Topological charge Fano effect in multi-Weyl semimetals

Abstract

We theoretically analyze the Fano interference in a single impurity multi-Weyl semimetal hybrid system and show the emergence of the topological charge Fano effect in the bulk local density of states. In multi-Weyl semimetals, the number of Fermi arcs at the system boundaries is determined by the topological charge $J$, a direct consequence of the "bulk-boundary" correspondence principle. Analogously, we find that $J$ also modulates the bulk Fano profile of the system with an embedded quantum impurity.
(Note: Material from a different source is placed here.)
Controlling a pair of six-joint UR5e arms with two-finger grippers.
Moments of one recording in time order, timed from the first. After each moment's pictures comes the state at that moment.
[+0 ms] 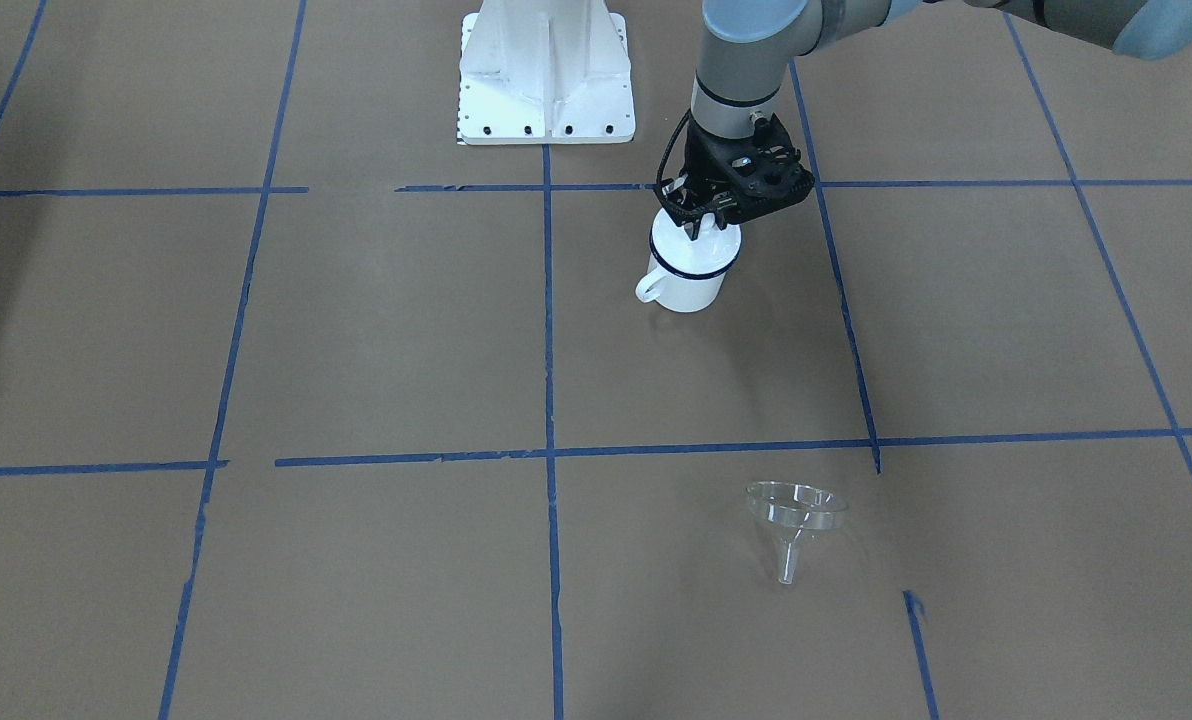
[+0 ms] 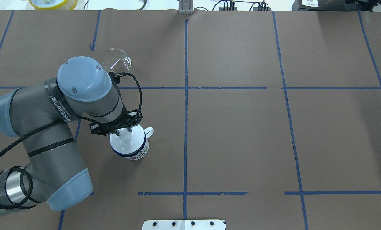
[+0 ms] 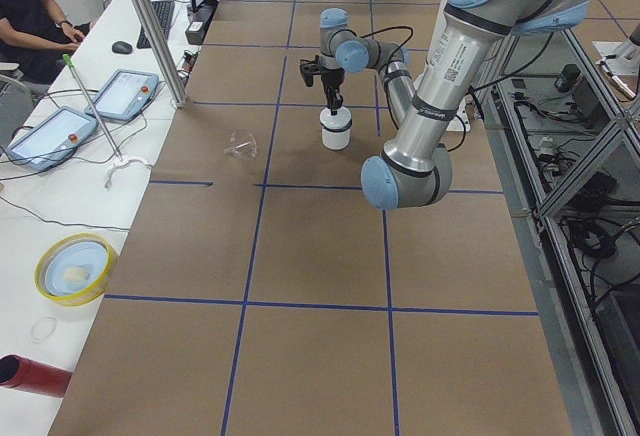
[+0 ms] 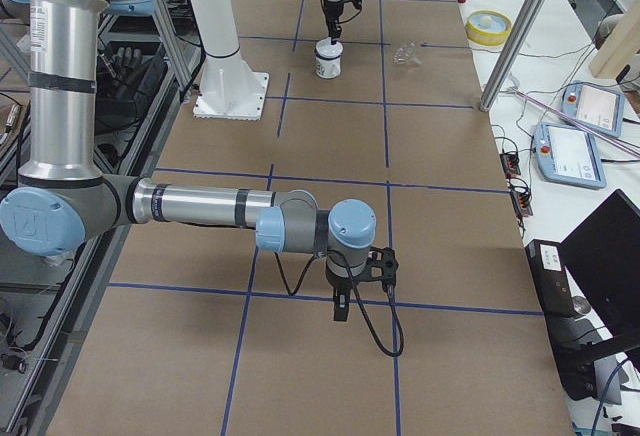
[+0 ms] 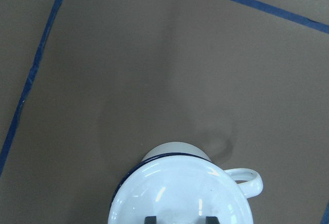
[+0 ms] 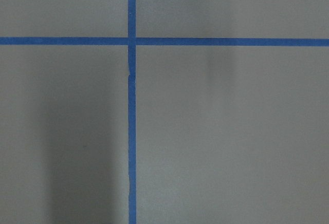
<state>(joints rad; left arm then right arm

Thus, by increasing $J$, the Fano lineshape evolves from resonant, typical for $J=1$ (single Weyl), towards antiresonant, extrapolating to the so-called hyper Weyl semimetals with $J\gg1$. Specially for the maximum case protected by the rotational symmetry $C_{2J=6}$, namely the $J=3$ (triple Weyl), which acquires asymmetric Fano profile, the Fano parameter absolute value is predicted to be $\tan(C_{2J=6})$, where $C_{2J}\equiv(360^{\circ}/2J)$ defines the rotational angle. Hence, the Fano discretization in the $J$ term introduces the topological charge Fano effect in multi-Weyl semimetals. We also suggest a transport device where we expect that the proposed Fano effect could be detected.